Sergio Novoa, gerente general de BMI Servicios Inmobiliarios
En el mercado inmobiliario existe una verdad que rara vez se menciona: las decisiones de inversión no solo dependen de tasas de interés o demanda por vivienda. También dependen de algo mucho más difícil de medir: la confianza.
Y la confianza es extremadamente sensible a la incertidumbre global.
La reciente escalada de tensiones entre Estados Unidos e Irán vuelve a recordarnos hasta qué punto conflictos que ocurren a miles de kilómetros pueden terminar afectando decisiones de inversión en mercados tan lejanos como el chileno.
A primera vista podría parecer que un conflicto en Medio Oriente tiene poco que ver con el desarrollo inmobiliario en Chile. Pero en un mundo interconectado, los impactos se transmiten rápidamente a través de variables clave: el precio del petróleo, la volatilidad financiera y el costo del financiamiento.
Si el conflicto escala, el primer efecto suele aparecer en el mercado energético. Un aumento del precio del petróleo encarece los combustibles, el transporte y los procesos productivos. En la construcción, donde los materiales, la logística y la energía representan una parte significativa de los costos, este efecto puede trasladarse rápidamente a los presupuestos de los proyectos.
Pero el impacto más relevante probablemente no sea el costo de los materiales, sino el clima de inversión.
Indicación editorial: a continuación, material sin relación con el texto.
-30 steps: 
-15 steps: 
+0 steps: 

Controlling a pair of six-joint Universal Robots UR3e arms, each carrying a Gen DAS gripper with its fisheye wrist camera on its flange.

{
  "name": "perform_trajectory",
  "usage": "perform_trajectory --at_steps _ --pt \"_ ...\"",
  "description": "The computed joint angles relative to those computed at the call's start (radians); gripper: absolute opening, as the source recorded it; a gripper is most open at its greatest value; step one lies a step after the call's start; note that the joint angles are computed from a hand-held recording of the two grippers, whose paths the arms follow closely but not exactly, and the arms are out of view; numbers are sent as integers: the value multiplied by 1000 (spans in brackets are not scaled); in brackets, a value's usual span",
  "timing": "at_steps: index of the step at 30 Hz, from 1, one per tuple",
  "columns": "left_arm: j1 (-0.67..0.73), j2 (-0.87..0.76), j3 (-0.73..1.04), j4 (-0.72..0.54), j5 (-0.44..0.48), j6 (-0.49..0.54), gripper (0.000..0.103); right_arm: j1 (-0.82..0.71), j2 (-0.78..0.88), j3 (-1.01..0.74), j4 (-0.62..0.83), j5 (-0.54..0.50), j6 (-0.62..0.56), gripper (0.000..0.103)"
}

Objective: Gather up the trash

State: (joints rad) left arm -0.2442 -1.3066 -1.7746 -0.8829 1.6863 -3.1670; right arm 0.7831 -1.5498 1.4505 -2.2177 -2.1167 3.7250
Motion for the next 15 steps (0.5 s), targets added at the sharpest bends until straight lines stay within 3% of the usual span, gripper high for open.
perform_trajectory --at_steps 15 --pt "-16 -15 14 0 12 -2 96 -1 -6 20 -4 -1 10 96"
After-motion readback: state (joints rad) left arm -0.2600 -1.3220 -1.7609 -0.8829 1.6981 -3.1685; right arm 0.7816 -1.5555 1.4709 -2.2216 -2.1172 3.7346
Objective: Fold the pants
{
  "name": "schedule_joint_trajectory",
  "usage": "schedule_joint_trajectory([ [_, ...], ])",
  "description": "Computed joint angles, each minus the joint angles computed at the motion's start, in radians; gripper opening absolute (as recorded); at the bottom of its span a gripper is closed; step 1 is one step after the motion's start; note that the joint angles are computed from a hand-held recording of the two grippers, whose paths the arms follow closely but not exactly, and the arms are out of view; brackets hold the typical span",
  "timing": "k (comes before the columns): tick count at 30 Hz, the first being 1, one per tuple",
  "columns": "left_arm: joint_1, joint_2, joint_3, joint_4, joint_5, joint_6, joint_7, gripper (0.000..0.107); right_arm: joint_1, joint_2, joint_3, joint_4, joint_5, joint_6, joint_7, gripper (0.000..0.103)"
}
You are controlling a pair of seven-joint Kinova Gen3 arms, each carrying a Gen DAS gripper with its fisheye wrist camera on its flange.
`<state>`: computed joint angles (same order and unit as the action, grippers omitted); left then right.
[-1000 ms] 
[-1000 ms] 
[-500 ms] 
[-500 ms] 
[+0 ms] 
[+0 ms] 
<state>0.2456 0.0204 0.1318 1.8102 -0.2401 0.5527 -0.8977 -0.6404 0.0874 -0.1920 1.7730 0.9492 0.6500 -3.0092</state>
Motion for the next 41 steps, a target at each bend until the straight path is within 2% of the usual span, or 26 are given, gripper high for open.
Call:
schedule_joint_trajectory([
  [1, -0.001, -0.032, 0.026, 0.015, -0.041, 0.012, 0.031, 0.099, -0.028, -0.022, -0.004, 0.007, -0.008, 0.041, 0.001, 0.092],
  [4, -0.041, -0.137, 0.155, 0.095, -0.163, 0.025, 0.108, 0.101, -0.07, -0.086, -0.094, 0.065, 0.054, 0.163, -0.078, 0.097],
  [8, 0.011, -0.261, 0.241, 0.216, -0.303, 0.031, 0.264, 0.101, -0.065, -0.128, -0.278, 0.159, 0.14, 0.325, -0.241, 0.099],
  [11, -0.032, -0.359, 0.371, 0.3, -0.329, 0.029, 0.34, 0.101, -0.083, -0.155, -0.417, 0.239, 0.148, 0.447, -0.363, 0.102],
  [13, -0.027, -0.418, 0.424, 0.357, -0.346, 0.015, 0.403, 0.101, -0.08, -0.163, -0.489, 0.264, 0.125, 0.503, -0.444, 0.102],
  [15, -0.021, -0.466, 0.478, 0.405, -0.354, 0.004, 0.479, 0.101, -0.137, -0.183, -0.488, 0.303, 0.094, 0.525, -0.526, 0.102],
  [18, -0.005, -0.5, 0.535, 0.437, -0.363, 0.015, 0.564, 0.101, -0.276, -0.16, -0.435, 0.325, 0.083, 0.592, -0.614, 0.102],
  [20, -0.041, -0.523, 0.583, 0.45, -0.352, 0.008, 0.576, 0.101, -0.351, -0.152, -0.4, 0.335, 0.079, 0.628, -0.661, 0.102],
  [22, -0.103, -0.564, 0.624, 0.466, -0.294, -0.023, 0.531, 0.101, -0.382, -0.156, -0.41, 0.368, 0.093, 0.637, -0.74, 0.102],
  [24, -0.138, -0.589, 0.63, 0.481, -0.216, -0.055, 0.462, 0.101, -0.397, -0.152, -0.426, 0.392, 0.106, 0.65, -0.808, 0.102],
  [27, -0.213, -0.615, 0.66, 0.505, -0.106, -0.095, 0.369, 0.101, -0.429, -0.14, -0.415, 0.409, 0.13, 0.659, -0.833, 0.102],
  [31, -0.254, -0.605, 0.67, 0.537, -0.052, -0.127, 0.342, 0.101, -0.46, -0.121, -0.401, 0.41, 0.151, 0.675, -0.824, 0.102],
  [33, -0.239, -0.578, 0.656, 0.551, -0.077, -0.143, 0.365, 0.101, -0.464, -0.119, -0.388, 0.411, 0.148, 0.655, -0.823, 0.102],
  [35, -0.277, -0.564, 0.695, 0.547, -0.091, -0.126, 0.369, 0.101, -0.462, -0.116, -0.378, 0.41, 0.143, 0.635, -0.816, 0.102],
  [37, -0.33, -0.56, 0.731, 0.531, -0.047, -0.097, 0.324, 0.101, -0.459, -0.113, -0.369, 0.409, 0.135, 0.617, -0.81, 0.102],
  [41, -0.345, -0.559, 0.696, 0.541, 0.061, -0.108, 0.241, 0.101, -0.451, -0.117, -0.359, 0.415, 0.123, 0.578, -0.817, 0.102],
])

Los proyectos inmobiliarios, especialmente los de mayor escala, dependen de decisiones de inversión que se planifican a varios años. Cuando el escenario internacional se vuelve más incierto, los inversionistas tienden a adoptar una posición de mayor cautela. No necesariamente cancelan proyectos, pero sí postergan decisiones o revisan sus evaluaciones de riesgo.
En Chile, esto podría sentirse especialmente en proyectos vinculados a inversión extranjera o a grandes desarrollos comerciales, como edificios de oficinas, centros comerciales o proyectos mixtos. Estos desarrollos suelen depender más de capital internacional y, por lo tanto, son más sensibles a la volatilidad global.
Dicho de otra manera: cuando el mundo se vuelve incierto, el capital se vuelve más prudente.
Eso no significa que el mercado inmobiliario chileno enfrente un impacto estructural. La demanda por vivienda, el crecimiento urbano y las necesidades habitacionales siguen siendo factores fundamentales que sostienen la actividad del sector.
Sin embargo, sí implica que el mercado debe prepararse para convivir con episodios de volatilidad que ya no son excepcionales, sino cada vez más frecuentes.
La globalización ha traído enormes oportunidades para economías abiertas como la chilena, pero también ha aumentado nuestra exposición a eventos que ocurren lejos de nuestras fronteras.
Por eso, más que reaccionar con alarma frente a cada tensión geopolítica, el desafío del sector inmobiliario es mantener una mirada estratégica. Entender que los ciclos de incertidumbre internacional son parte del entorno actual y que la clave está en gestionar el riesgo sin perder de vista las oportunidades de largo plazo.
Porque al final, en mercados como el inmobiliario, las decisiones no se toman solo en función del presente, sino de la confianza en el futuro.